- Problem to solve
Copy the records below in full, changing no character.

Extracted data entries
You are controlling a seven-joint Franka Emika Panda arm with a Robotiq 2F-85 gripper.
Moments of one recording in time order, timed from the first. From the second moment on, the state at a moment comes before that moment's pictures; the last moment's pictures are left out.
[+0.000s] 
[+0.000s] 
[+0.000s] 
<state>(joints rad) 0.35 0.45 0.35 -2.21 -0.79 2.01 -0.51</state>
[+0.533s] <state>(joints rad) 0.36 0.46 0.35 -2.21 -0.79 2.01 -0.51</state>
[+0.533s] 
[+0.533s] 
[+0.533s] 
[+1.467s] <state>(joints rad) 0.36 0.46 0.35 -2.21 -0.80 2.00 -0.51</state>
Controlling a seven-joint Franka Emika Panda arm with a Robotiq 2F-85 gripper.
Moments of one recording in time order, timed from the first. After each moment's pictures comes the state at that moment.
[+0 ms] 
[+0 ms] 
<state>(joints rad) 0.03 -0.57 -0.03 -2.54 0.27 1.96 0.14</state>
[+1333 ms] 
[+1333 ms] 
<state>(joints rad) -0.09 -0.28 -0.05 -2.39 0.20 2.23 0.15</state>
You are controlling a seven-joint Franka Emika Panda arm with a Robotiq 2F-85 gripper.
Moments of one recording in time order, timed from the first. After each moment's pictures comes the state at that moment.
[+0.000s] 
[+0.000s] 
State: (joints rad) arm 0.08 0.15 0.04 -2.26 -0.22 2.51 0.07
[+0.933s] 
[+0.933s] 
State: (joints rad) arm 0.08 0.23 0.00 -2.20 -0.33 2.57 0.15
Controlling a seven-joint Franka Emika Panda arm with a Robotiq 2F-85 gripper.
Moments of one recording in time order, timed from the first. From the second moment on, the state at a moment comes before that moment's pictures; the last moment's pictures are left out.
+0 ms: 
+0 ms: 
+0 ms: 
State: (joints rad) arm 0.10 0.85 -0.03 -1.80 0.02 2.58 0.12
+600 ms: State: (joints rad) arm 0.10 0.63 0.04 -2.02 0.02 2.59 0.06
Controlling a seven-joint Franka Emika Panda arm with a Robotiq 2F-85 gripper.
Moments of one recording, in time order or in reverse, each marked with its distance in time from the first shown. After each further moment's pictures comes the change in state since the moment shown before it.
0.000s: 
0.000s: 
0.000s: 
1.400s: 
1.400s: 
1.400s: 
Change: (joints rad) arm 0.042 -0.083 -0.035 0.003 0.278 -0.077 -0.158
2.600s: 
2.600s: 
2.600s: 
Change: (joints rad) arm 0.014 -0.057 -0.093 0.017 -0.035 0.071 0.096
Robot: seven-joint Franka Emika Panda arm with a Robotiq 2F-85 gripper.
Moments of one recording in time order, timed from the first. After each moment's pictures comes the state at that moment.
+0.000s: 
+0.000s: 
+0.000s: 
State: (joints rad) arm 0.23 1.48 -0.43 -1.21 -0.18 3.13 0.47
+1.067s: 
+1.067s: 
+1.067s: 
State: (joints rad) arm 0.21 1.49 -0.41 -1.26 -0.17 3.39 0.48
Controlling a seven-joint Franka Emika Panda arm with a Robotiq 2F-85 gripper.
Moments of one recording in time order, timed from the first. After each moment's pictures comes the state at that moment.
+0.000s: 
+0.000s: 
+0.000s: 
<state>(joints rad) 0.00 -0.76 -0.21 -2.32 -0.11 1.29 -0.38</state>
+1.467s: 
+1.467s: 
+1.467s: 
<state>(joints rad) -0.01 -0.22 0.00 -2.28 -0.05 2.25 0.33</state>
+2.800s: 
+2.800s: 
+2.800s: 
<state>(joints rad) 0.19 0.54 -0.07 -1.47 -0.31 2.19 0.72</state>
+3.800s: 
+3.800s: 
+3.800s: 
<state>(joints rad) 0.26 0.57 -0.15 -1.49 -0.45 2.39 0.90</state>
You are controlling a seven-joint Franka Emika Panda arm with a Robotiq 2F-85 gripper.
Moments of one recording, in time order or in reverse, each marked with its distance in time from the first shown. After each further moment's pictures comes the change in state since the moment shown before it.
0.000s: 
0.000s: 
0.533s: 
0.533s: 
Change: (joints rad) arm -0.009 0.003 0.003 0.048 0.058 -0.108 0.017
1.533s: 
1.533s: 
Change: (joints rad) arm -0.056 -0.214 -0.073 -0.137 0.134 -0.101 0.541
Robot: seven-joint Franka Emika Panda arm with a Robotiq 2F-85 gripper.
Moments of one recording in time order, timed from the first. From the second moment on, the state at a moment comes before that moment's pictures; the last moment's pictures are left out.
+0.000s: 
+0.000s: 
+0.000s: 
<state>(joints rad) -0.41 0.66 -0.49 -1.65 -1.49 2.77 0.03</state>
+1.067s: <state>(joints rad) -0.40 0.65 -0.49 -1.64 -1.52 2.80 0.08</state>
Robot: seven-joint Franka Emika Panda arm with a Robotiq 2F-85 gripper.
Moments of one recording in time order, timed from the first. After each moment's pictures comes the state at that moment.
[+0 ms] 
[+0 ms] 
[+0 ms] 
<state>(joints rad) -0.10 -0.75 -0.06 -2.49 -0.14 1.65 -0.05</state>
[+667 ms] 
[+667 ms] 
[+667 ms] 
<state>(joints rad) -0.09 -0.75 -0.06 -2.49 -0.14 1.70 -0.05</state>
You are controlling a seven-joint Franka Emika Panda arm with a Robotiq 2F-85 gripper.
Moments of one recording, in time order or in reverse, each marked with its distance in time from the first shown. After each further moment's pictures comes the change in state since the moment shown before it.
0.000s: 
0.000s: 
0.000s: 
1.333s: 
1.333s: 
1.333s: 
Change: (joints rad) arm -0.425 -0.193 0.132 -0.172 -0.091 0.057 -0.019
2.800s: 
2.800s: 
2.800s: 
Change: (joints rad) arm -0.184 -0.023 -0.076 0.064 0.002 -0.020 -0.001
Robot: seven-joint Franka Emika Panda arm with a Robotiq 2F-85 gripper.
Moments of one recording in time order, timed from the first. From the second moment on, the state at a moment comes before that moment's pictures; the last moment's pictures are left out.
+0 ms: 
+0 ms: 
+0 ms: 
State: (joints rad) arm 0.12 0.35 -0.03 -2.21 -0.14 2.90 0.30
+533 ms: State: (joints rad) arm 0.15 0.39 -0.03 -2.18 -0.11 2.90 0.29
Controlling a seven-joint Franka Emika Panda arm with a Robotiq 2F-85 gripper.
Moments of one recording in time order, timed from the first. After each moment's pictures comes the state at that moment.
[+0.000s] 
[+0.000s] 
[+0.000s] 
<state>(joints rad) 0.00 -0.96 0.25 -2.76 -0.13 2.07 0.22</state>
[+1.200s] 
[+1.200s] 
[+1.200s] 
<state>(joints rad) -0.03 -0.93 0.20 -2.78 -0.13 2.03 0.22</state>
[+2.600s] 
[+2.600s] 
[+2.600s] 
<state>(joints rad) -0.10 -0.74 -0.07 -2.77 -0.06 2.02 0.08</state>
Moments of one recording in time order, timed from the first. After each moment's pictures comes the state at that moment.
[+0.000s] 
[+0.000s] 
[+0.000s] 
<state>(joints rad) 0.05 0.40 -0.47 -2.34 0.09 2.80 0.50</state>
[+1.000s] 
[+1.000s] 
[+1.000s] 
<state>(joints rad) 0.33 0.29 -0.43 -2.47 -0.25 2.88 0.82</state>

- The answer
You are controlling a seven-joint Franka Emika Panda arm with a Robotiq 2F-85 gripper.
Moments of one recording in time order, timed from the first. From the second moment on, the state at a moment comes before that moment's pictures; the last moment's pictures are left out.
[+0.000s] 
[+0.000s] 
[+0.000s] 
<state>(joints rad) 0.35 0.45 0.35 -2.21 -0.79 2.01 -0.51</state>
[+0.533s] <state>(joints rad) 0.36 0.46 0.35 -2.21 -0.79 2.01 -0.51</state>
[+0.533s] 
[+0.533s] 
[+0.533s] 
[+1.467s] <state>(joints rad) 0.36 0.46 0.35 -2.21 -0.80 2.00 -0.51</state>
Controlling a seven-joint Franka Emika Panda arm with a Robotiq 2F-85 gripper.
Moments of one recording in time order, timed from the first. After each moment's pictures comes the state at that moment.
[+0 ms] 
[+0 ms] 
<state>(joints rad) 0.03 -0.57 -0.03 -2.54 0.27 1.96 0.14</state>
[+1333 ms] 
[+1333 ms] 
<state>(joints rad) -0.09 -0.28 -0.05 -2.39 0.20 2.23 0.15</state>
You are controlling a seven-joint Franka Emika Panda arm with a Robotiq 2F-85 gripper.
Moments of one recording in time order, timed from the first. After each moment's pictures comes the state at that moment.
[+0.000s] 
[+0.000s] 
State: (joints rad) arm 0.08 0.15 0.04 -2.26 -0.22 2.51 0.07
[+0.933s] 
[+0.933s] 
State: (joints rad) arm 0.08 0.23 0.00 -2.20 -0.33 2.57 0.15
Controlling a seven-joint Franka Emika Panda arm with a Robotiq 2F-85 gripper.
Moments of one recording in time order, timed from the first. From the second moment on, the state at a moment comes before that moment's pictures; the last moment's pictures are left out.
+0 ms: 
+0 ms: 
+0 ms: 
State: (joints rad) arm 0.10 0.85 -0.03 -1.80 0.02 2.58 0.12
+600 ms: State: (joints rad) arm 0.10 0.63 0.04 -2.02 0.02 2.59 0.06
Controlling a seven-joint Franka Emika Panda arm with a Robotiq 2F-85 gripper.
Moments of one recording, in time order or in reverse, each marked with its distance in time from the first shown. After each further moment's pictures comes the change in state since the moment shown before it.
0.000s: 
0.000s: 
0.000s: 
1.400s: 
1.400s: 
1.400s: 
Change: (joints rad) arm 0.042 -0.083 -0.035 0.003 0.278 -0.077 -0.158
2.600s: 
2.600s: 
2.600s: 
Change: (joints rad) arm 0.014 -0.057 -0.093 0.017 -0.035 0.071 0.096
Robot: seven-joint Franka Emika Panda arm with a Robotiq 2F-85 gripper.
Moments of one recording in time order, timed from the first. After each moment's pictures comes the state at that moment.
+0.000s: 
+0.000s: 
+0.000s: 
State: (joints rad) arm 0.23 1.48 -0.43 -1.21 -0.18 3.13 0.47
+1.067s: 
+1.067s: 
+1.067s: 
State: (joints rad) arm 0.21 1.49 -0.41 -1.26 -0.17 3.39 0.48
Controlling a seven-joint Franka Emika Panda arm with a Robotiq 2F-85 gripper.
Moments of one recording in time order, timed from the first. After each moment's pictures comes the state at that moment.
+0.000s: 
+0.000s: 
+0.000s: 
<state>(joints rad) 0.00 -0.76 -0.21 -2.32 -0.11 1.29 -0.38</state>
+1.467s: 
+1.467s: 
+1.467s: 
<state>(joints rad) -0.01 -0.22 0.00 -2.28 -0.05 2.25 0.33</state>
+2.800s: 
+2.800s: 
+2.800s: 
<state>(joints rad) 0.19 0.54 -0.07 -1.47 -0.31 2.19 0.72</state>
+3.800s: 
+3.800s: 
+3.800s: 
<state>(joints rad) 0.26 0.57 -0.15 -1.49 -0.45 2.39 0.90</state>
You are controlling a seven-joint Franka Emika Panda arm with a Robotiq 2F-85 gripper.
Moments of one recording, in time order or in reverse, each marked with its distance in time from the first shown. After each further moment's pictures comes the change in state since the moment shown before it.
0.000s: 
0.000s: 
0.533s: 
0.533s: 
Change: (joints rad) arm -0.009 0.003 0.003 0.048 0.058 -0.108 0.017
1.533s: 
1.533s: 
Change: (joints rad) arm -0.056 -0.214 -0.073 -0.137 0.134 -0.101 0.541
Robot: seven-joint Franka Emika Panda arm with a Robotiq 2F-85 gripper.
Moments of one recording in time order, timed from the first. From the second moment on, the state at a moment comes before that moment's pictures; the last moment's pictures are left out.
+0.000s: 
+0.000s: 
+0.000s: 
<state>(joints rad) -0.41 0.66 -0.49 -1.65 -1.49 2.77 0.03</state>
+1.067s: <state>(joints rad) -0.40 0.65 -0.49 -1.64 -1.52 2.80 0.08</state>
Robot: seven-joint Franka Emika Panda arm with a Robotiq 2F-85 gripper.
Moments of one recording in time order, timed from the first. After each moment's pictures comes the state at that moment.
[+0 ms] 
[+0 ms] 
[+0 ms] 
<state>(joints rad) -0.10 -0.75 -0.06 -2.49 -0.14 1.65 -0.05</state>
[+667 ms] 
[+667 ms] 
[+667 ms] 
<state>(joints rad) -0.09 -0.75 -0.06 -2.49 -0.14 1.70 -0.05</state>
You are controlling a seven-joint Franka Emika Panda arm with a Robotiq 2F-85 gripper.
Moments of one recording, in time order or in reverse, each marked with its distance in time from the first shown. After each further moment's pictures comes the change in state since the moment shown before it.
0.000s: 
0.000s: 
0.000s: 
1.333s: 
1.333s: 
1.333s: 
Change: (joints rad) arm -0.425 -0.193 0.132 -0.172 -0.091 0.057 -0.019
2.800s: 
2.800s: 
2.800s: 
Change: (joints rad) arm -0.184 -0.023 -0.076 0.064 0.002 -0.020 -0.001
Robot: seven-joint Franka Emika Panda arm with a Robotiq 2F-85 gripper.
Moments of one recording in time order, timed from the first. From the second moment on, the state at a moment comes before that moment's pictures; the last moment's pictures are left out.
+0 ms: 
+0 ms: 
+0 ms: 
State: (joints rad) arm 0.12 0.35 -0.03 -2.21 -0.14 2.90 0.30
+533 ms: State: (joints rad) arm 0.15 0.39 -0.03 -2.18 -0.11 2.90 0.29
Controlling a seven-joint Franka Emika Panda arm with a Robotiq 2F-85 gripper.
Moments of one recording in time order, timed from the first. After each moment's pictures comes the state at that moment.
[+0.000s] 
[+0.000s] 
[+0.000s] 
<state>(joints rad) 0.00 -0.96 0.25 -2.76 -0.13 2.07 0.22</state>
[+1.200s] 
[+1.200s] 
[+1.200s] 
<state>(joints rad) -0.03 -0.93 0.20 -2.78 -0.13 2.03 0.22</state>
[+2.600s] 
[+2.600s] 
[+2.600s] 
<state>(joints rad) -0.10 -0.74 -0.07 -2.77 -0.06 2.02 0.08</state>
Moments of one recording in time order, timed from the first. After each moment's pictures comes the state at that moment.
[+0.000s] 
[+0.000s] 
[+0.000s] 
<state>(joints rad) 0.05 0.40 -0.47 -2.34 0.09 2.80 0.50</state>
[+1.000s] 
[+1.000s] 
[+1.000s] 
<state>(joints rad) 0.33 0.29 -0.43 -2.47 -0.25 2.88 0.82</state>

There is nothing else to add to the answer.